Go south three blocks and then turn left.
We live in the southeast section of town.
Southeast is just an adjective here describing section, so it should not be capitalized.

Rule 8

Always capitalize the first and last words of titles of publications regardless of their parts of speech. Capitalize other words within titles, including the short verb forms Is, Are, and Be.

Exception:
Do not capitalize little words within titles such as a, an, the, but, as, if, and, or, nor, or prepositions, regardless of their length.

Examples:
The Day of the Jackal
What Color Is Your Parachute?
A Tale of Two Cities

Rule 9

Capitalize federal or state when used as part of an official agency name or in government documents where these terms represent an official name.
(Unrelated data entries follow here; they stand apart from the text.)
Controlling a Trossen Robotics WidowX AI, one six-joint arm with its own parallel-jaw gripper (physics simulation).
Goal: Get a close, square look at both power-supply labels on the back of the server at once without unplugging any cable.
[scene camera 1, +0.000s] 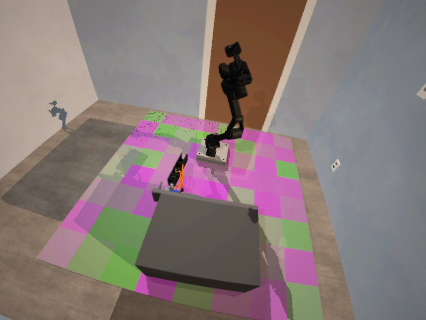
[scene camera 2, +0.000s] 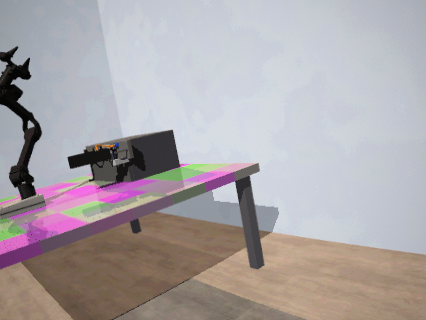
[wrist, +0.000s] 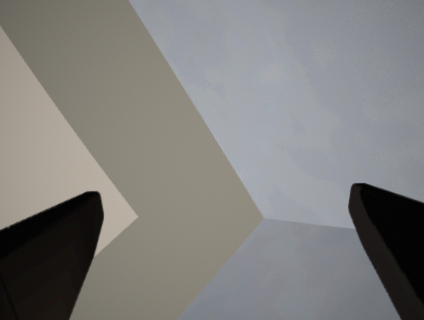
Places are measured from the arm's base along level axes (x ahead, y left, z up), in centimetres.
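Pixels of known places: gripper, fingertip midpoint: (scene camera 1: 240, 51) (scene camera 2: 23, 52) (wrist: 227, 201); arm's base, origin of the base link: (scene camera 1: 210, 153) (scene camera 2: 28, 197).
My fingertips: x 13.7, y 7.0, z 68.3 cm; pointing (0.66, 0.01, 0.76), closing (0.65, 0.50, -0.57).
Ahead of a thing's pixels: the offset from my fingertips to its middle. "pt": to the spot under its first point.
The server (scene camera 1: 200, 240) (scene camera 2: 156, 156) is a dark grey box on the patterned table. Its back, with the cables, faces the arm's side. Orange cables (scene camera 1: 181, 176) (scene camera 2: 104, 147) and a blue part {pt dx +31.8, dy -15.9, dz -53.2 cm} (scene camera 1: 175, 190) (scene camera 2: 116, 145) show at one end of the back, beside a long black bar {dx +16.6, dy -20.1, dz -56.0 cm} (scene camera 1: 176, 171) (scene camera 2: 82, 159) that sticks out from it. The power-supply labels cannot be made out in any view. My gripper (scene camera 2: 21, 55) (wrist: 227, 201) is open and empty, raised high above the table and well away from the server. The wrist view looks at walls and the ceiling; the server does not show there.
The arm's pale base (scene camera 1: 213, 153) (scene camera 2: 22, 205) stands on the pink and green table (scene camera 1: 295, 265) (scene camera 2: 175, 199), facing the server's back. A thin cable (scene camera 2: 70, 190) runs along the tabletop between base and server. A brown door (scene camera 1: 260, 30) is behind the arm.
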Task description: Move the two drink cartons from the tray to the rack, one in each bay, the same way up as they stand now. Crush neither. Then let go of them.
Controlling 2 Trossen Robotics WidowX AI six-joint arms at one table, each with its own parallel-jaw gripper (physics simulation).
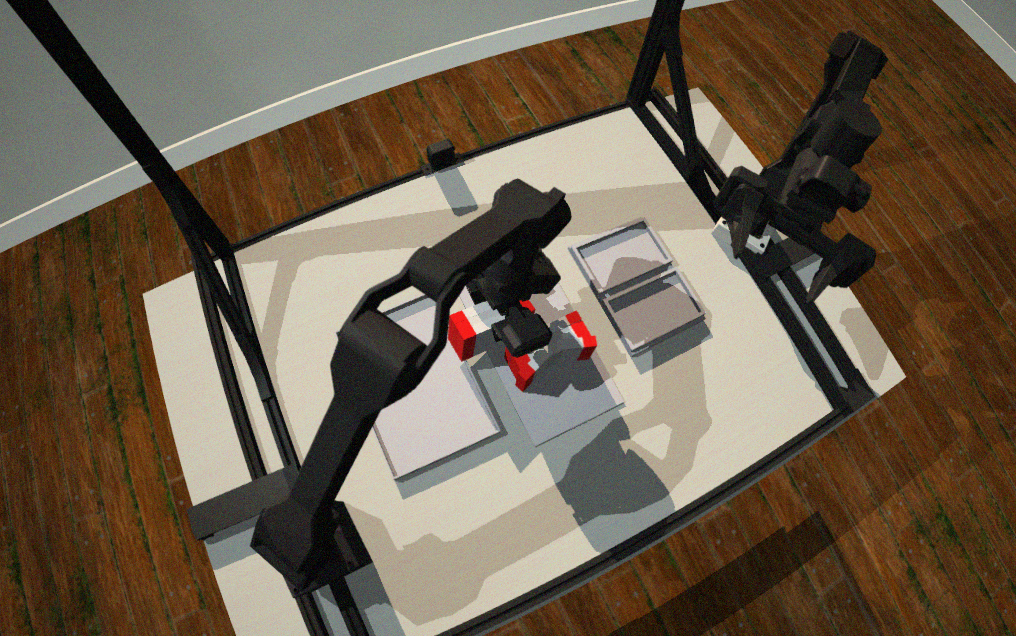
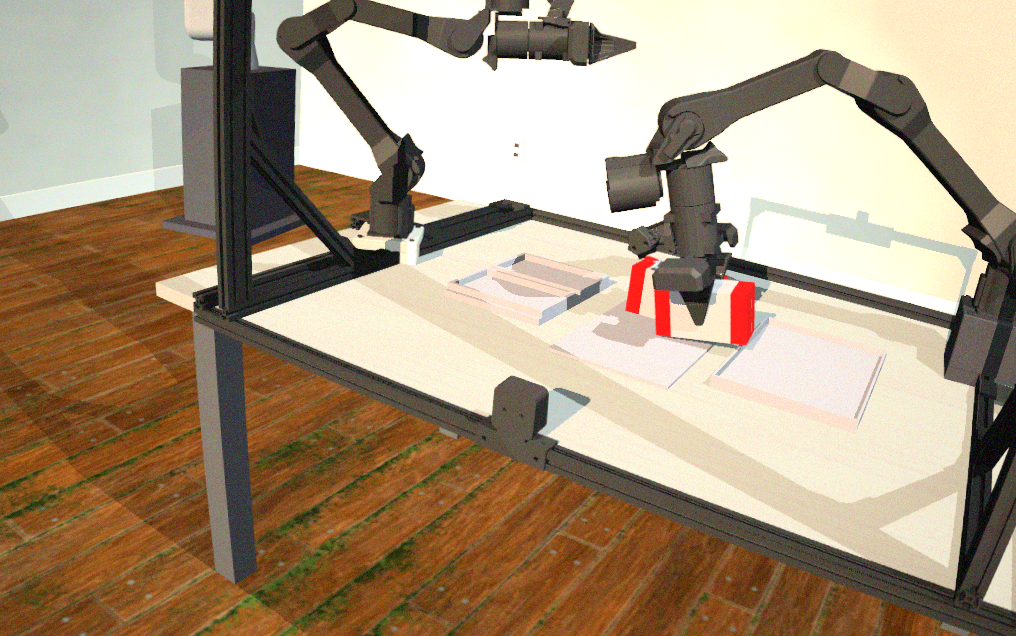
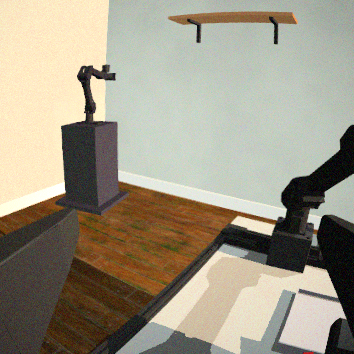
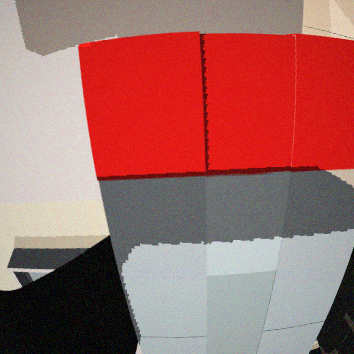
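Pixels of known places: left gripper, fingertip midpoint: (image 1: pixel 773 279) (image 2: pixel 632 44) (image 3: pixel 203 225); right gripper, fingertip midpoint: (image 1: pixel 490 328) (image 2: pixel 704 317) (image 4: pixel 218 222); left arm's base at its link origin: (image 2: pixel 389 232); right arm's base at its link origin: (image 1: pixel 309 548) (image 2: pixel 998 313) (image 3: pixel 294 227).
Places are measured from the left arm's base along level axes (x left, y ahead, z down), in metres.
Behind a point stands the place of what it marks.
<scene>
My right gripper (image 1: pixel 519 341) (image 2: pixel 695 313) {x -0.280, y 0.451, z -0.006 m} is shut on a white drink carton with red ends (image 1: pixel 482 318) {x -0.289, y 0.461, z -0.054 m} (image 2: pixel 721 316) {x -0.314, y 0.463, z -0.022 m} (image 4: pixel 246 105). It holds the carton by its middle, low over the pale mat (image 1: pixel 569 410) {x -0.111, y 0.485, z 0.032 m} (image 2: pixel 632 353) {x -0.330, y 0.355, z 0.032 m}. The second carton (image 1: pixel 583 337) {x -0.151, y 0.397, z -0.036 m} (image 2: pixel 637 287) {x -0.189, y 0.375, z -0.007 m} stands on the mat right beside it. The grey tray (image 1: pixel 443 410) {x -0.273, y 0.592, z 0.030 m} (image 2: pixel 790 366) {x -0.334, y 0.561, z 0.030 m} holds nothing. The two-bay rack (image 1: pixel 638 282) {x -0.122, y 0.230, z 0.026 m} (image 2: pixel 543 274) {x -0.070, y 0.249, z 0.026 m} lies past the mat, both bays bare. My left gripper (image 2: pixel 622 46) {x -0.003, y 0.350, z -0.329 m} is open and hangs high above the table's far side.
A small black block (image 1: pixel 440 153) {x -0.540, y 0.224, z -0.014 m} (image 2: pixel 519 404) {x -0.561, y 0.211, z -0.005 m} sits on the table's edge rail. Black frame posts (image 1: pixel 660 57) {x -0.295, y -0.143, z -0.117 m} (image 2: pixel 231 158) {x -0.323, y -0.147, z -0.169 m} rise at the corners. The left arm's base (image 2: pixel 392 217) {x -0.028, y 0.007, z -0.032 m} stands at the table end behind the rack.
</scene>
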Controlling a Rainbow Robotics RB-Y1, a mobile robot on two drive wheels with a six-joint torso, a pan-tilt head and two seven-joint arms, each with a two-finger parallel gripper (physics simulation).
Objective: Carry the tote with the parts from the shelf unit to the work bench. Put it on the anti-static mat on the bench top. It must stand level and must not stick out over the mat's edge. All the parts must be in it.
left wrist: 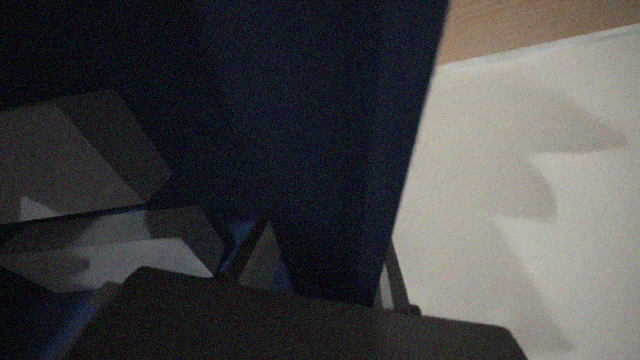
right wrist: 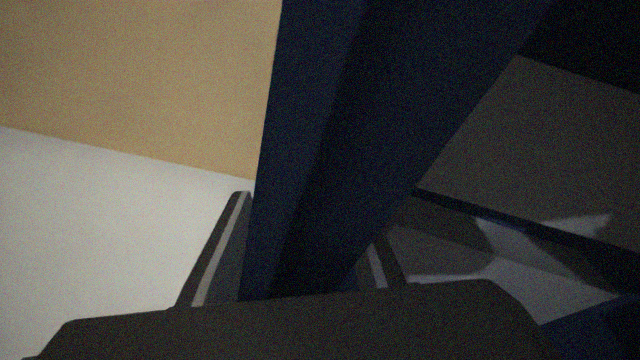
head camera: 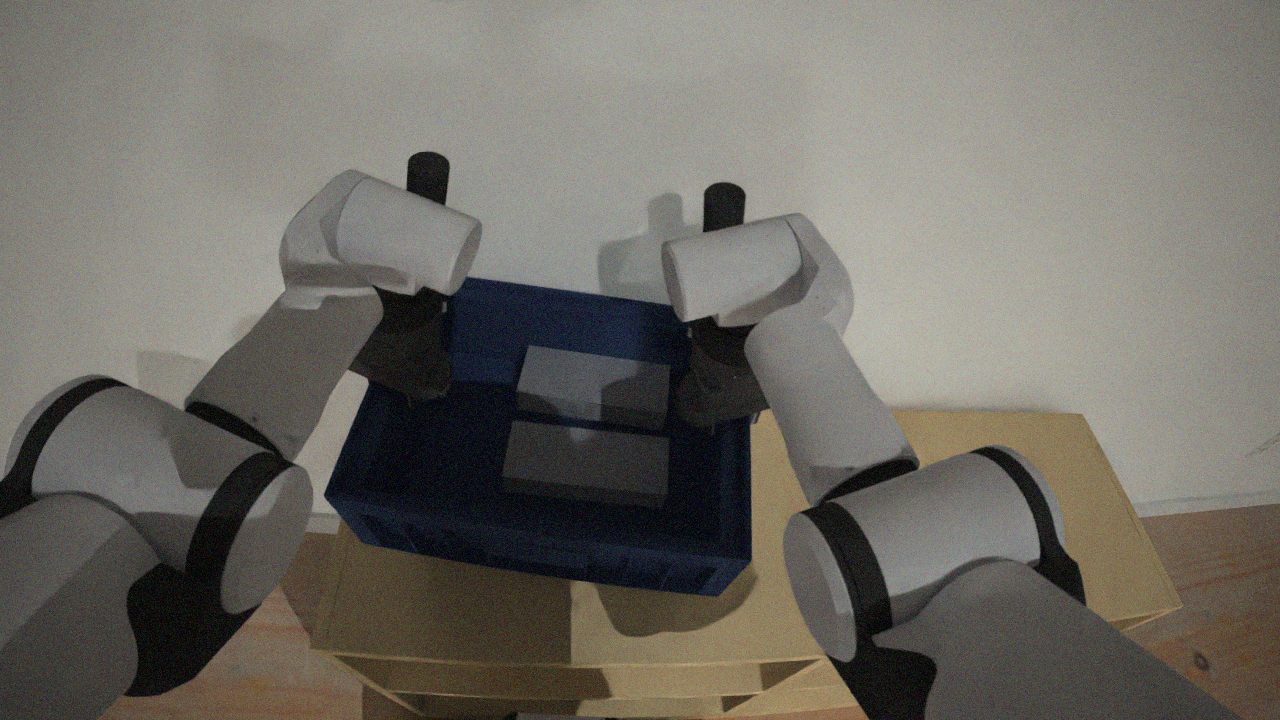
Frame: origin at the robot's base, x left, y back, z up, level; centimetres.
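Seen in the pictures: left gripper, fingertip midpoint: [head camera: 396, 394]; right gripper, fingertip midpoint: [head camera: 729, 423].
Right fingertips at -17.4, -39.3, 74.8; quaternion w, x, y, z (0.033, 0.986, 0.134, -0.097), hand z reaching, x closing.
Observation:
Offsets run from my right fingertips to a thing's top centre, as dx, dy, dz. Level surfaces: height alone.
The dark blue tote @[+19.5, +1.9, +7.1] [head camera: 537, 541] [left wrist: 320, 110] [right wrist: 350, 125] hangs above the shelf unit's top @[dz -13.6] [head camera: 1109, 537] [right wrist: 140, 75], with its shadow on the boards below. Two grey blocks lie inside: the back block @[+15.8, -7.4, -2.1] [head camera: 593, 380] [right wrist: 450, 252] and the front block @[+16.1, +3.7, -2.6] [head camera: 586, 456] [left wrist: 60, 160] [right wrist: 545, 145]. My left gripper [head camera: 393, 389] [left wrist: 327, 203] is shut on the tote's wall at picture left, one finger inside and one outside. My right gripper [head camera: 733, 422] [right wrist: 299, 199] is shut on the opposite wall. The bench and mat do not show.
A pale wall [head camera: 1029, 179] [left wrist: 490, 125] stands close behind the tote and shelf unit. Wooden floor @[dz -74.6] [head camera: 1226, 582] [left wrist: 525, 25] shows beside the shelf unit. Open shelf compartments show below its top at the front.

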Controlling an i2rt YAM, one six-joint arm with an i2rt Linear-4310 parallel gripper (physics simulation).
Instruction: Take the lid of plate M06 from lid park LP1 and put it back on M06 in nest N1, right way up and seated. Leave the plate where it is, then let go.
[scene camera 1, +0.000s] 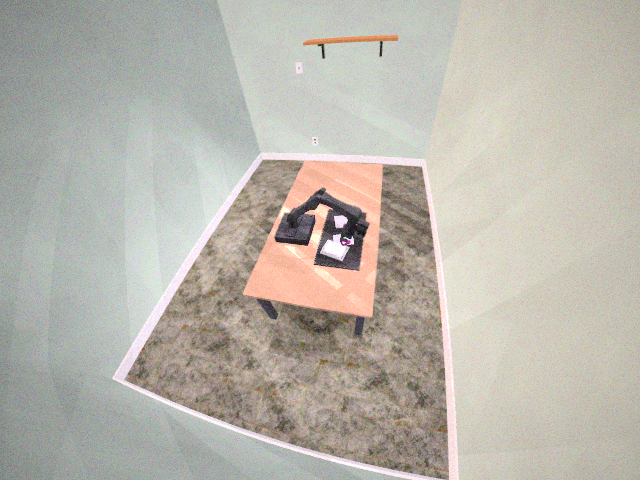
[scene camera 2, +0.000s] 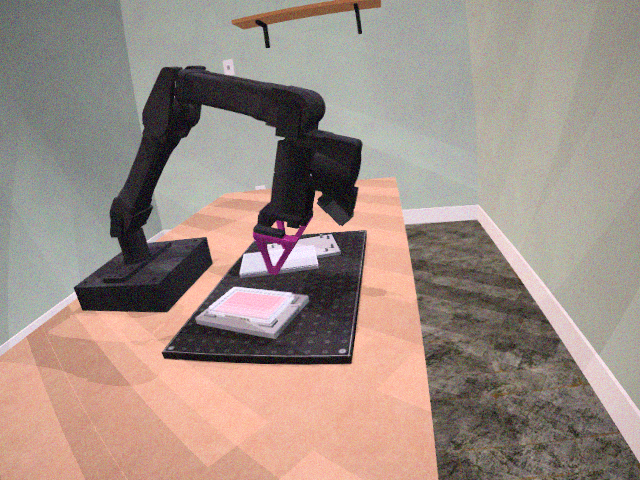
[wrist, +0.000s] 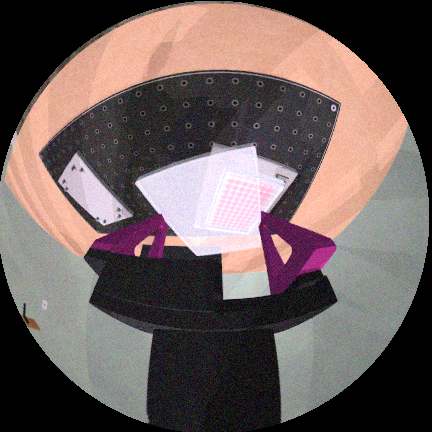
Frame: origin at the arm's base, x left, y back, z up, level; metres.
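Seen in the pictures: gripper, fingertip midpoint: (scene camera 1: 343, 240) (scene camera 2: 280, 262) (wrist: 212, 216); arm's base, link origin: (scene camera 1: 294, 226) (scene camera 2: 139, 262).
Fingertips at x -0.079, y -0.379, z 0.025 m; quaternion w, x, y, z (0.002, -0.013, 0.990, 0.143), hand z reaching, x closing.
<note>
Pixels of each thing's top centre, then the offset from my fingertips to it. "spot": a spot on its surface instead. Level surfaces: height alone.
- Plate M06, top centre: (wrist: 239, 211) (scene camera 2: 249, 300) (scene camera 1: 334, 248) dy +0.052, dx -0.041, dz -0.051 m
- grey nest N1, surface spot: (wrist: 288, 173) spot: dy -0.012, dx -0.102, dz -0.065 m
- Lid park LP1, top centre: (wrist: 87, 200) (scene camera 2: 301, 243) (scene camera 1: 345, 219) dy +0.033, dx +0.238, dz -0.057 m
- black perforated board, top centre: (wrist: 149, 188) (scene camera 2: 287, 277) (scene camera 1: 342, 235) dy +0.030, dx +0.099, dz -0.076 m
- wooden table, surface height: dz -0.090 m
My gripper (scene camera 1: 345, 241) (scene camera 2: 279, 259) (wrist: 212, 216) has its magenta fingers shut on opposite edges of the pale, translucent lid (scene camera 2: 305, 258) (wrist: 170, 190). The lid is roughly level, raised above the board. Plate M06 (scene camera 1: 334, 249) (scene camera 2: 253, 303) (wrist: 270, 192), with pink wells, sits uncovered in the grey nest N1 (scene camera 2: 298, 305) (wrist: 288, 173). In the wrist view the lid overlaps part of the plate and nest; in the scene camera 2 view it hangs behind them. Lid park LP1 (scene camera 1: 340, 222) (scene camera 2: 330, 244) (wrist: 95, 195) is a pale block with small dark posts, bearing no lid.
The nest and lid park stand on a black perforated board (scene camera 1: 351, 262) (scene camera 2: 330, 315) (wrist: 220, 91) on the wooden table (scene camera 1: 289, 273) (scene camera 2: 155, 423) (wrist: 220, 35). The arm's black base (scene camera 1: 294, 229) (scene camera 2: 144, 279) stands left of the board. A wooden shelf (scene camera 1: 351, 39) (scene camera 2: 310, 12) is on the wall.
</note>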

If they are being used as general terms, you may use lowercase letters.

Examples:
The state has evidence to the contrary.
That is a federal offense.
The State Board of Equalization collects sales taxes.
We will visit three states during our summer vacation.
The Federal Bureau of Investigation has been subject to much scrutiny and criticism lately.
Her business must comply with all county, state, and federal laws.

Rule 10

You may capitalize words such as department, bureau, and office if you have prepared your text in the following way:

Example:
The Bureau of Land Management (Bureau) has some jurisdiction over Indian lands. The Bureau is finding its administrative role to be challenging.

Rule 11

Do not capitalize names of seasons.

Example:
I love autumn colors and spring flowers.

Rule 12

Capitalize the first word of a salutation and the first word of a complimentary close.

Examples:
Dear Ms. Mohamed: 
My dear Mr. Sanchez: 
Very truly yours,

Rule 13

Capitalize words derived from proper nouns.

Example:
I must take English and math.
English is capitalized because it comes from the proper noun England, but math does not come from Mathland.

Rule 14

Capitalize the names of specific course titles.

Example:
I must take history and Algebra 2.

Rule 15

After a sentence ending with a colon, do not capitalize the first word if it begins a list.

Example:
These are my favorite foods: chocolate cake, spaghetti, and artichokes.

Rule 16

Do not capitalize when only one sentence follows a sentence ending with a colon.

Example:
I love Jane Smiley's writing: her book, A Thousand Acres, was beautiful.

Rule 17

Capitalize when two or more sentences follow a sentence ending with a colon.

Example:
I love Jane Smiley's writing: Her book, A Thousand Acres, was beautiful. Also, Moo was clever.